5 — Quick and easy data augmentation to increase performance

We’ve said it a few times now: more data = better performance. Aside from transfer learning, another quick and easy way to increase your model’s performance is data augmentation. Data augmentation involves generating synthetic training examples by altering some of the original images from the data set, while using the original class label. For example, common ways of data augmentation for images include:

  • Rotate and/or flip the images horizontally and vertically
  • Alter the brightness and colours of the images
  • Randomly blur the images
  • Randomly crop patches from the images

Basically, you can perform any alteration that would change the look of the image, but not the overall content i.e you can make a picture of a dog blue, but you should still be able to clearly see that it’s a picture of a dog.

6 — Give your model a boost with ensembles!

In machine learning, ensembles train multiple models and then combine them together to achieve higher performance.
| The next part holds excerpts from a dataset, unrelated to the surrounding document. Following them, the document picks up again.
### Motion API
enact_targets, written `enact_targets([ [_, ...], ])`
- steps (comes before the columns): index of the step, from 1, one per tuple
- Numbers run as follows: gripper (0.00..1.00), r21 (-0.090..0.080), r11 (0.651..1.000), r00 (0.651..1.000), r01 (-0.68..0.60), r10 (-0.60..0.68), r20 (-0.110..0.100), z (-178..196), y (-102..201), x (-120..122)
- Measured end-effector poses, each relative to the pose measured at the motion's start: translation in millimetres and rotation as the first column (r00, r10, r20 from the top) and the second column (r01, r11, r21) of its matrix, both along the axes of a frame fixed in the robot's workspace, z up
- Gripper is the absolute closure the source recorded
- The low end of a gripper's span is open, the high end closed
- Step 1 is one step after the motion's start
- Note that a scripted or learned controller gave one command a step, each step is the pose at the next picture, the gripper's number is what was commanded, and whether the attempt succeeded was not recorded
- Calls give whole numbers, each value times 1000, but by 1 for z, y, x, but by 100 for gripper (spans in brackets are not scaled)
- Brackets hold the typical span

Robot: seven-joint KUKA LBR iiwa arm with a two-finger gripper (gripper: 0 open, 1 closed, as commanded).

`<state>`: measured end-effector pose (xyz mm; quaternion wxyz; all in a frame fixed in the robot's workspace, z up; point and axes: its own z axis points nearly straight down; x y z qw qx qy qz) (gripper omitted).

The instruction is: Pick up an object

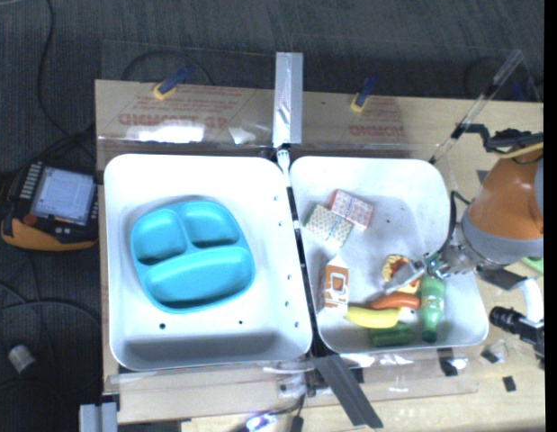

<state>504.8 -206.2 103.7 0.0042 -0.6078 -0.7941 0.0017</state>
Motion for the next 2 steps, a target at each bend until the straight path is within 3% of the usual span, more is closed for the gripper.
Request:
enact_targets([
  [1,100,5,1000,1000,-1,1,-6,5,2,-1],
  [2,0,5,1000,1000,-1,1,-7,5,2,-1],
])
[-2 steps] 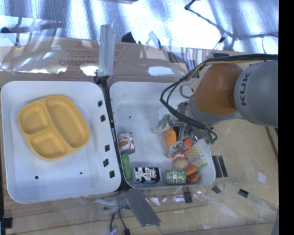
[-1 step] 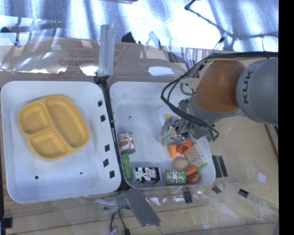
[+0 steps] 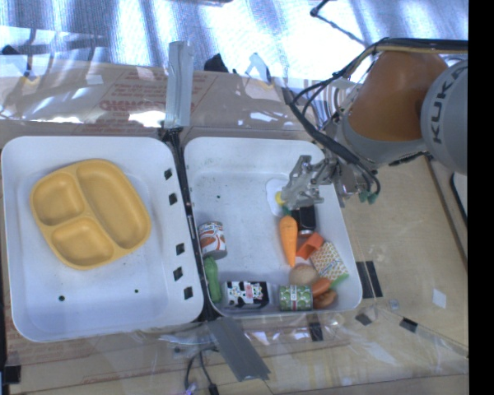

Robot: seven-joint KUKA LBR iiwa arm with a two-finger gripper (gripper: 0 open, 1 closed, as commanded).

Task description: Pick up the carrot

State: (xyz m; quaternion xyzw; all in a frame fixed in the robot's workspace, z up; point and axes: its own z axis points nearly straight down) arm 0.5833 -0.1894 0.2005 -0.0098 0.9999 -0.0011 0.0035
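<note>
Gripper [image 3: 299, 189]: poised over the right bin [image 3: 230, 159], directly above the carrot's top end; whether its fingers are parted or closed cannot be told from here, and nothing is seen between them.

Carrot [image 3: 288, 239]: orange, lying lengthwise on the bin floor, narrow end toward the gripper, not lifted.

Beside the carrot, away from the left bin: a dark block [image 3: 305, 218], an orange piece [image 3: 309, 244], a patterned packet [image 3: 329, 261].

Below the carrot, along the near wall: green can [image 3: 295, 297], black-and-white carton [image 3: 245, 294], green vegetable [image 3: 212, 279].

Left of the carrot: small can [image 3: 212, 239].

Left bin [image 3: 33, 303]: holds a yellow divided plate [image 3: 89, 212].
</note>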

Thus, the idea is to train multiple deep network models on the same task on the same data set. The results of the models can then be combined via a voting scheme i.e the class with the highest number of votes wins.

To insure that all of the models are different, random weight initializations and random data augmentation can be used. It is well known that an ensemble is usually significantly more accurate than a single model, due to the use of multiple models and thus approaching the task from different angles. In real-world applications, especially challenges or competitions, almost all the top models use ensembles.
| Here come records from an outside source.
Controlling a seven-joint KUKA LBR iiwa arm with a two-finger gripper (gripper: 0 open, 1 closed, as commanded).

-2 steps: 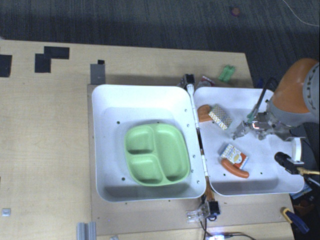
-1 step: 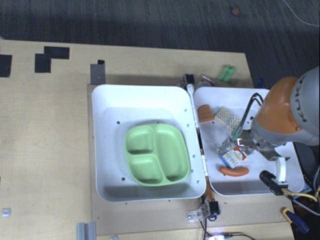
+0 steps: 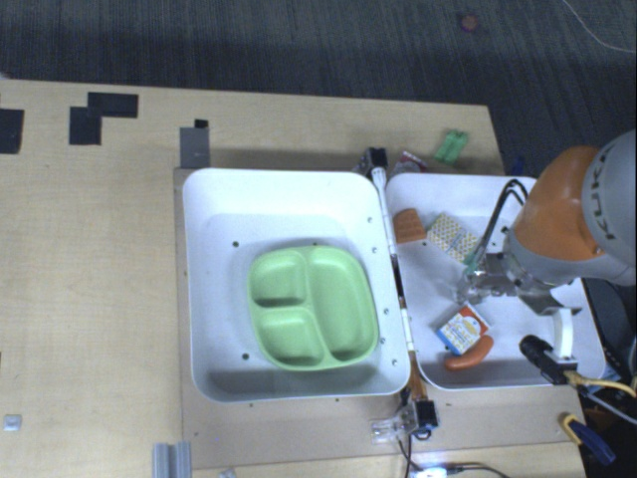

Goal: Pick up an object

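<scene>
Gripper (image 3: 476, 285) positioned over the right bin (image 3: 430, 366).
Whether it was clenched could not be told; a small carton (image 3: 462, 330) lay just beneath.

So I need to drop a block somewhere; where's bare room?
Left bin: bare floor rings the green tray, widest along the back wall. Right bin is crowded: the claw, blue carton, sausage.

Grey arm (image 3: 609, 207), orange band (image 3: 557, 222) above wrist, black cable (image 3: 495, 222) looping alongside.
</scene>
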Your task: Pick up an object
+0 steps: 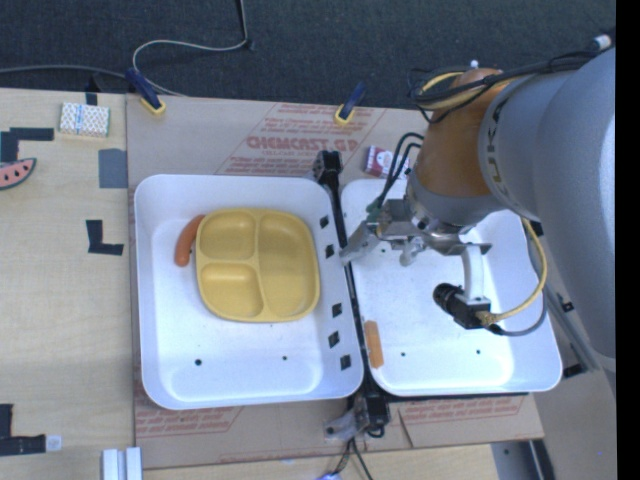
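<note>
End effector (400,248) over the right bin (520,368), upper-left part, close to the divider; can't tell its state, nothing visibly held.

Arm (520,138) comes in from the right and covers most of the right bin's upper half. Small orange sausage-like piece (373,344) lies on the right bin floor at its left wall, near the front, well below the end effector and apart from it. Left bin (170,368) holds a yellow compartment plate (257,265), flat, upper-middle; a second orange sausage piece (185,240) sits touching the plate's left edge. Black cable-mounted part (458,304) hangs off the wrist over the right bin's middle. Bins rest on cardboard (290,143) on the table (60,298).
</note>
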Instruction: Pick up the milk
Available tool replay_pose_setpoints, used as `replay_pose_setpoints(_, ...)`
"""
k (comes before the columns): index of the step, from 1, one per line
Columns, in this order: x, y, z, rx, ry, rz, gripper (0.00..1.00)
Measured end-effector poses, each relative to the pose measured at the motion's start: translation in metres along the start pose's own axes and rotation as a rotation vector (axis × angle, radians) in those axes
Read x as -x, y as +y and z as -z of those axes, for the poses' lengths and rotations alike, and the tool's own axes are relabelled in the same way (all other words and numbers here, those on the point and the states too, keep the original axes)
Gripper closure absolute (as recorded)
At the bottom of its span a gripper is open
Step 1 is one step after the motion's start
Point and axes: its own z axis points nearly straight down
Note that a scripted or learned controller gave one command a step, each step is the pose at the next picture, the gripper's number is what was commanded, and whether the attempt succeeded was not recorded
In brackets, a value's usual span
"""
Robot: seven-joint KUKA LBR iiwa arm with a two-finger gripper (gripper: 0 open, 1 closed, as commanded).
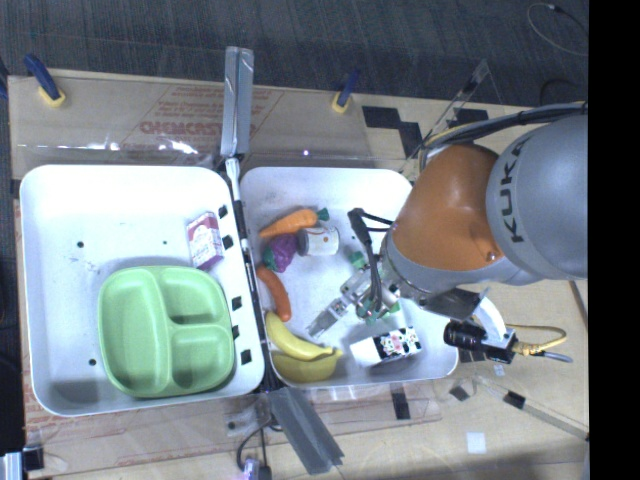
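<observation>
Milk carton (391, 346), white with cow-spot pattern, lies on side at right bin (420, 373) front edge, near front-right corner. Gripper (338, 313) low over bin middle, fingers spread, nothing between them, just beside carton, not on it. Banana (297, 345) at front-left corner. Step judged: approach. Next: shift toward front-right, straddle carton, close.

Even, fairly bright overhead light falls on the scene. The white bins (60, 208) glare slightly and wash out, with soft shadows along their inner walls. The picture is low-resolution and mildly soft; small items look smeared. The dark floor (300, 18) shows grain.
</observation>
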Motion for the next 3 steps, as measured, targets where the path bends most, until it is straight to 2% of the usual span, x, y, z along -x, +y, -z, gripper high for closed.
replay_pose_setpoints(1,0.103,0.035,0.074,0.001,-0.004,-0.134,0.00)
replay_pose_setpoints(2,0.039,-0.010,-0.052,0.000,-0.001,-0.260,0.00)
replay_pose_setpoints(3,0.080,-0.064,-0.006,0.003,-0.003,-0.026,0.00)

7 — Speed it up with pruning

We know that model accuracy increases with depth, but what about speed? More layers means more parameters, and more parameters means more computation, more memory consumption, and less speed. Ideally, we would like to maintain high accuracy while increasing our speed. We can do this with pruning.

The idea is that among the many parameters in the network, some are redundant and don’t contribute a lot to the output. If you could rank the neurons in the network according to how much they contribute, you could then remove the low ranking neurons from the network, resulting in a smaller and faster network. The ranking can be done according to the L1/L2 mean of neuron weights, their mean activation, the number of times a neuron wasn’t zero on some validation set, and other creative methods. Getting faster/smaller networks is important for running deep learning networks on mobile devices.

The most basic way of pruning networks is to simply drop certain convolutional filters. This was done fairly successfully in this recent paper. The neuron ranking in this work is fairly simple: it’s the L1 norm of the weights of each filter. On each pruning iteration they rank all the filters, prune the m lowest ranking filters globally among all the layers, retrain and repeat!

A key insight to pruning filters was presented in another recent paper that analysed the structure of Residual Networks. The authors showed that when removing layers, networks with residual shortcut connections (such as ResNets) were far more robust in maintaining good accuracy than networks that did not use any shortcut connections (such as VGG or AlexNet). This interesting discovery is of great practical importance because it tells us that when pruning a network for deployment and application, the network design is of critical importance (go with ResNets!). So it’s always good to use the latest and greatest methods!

That’s a wrap!

There you have it, your 7 practical tips for Deep Learning!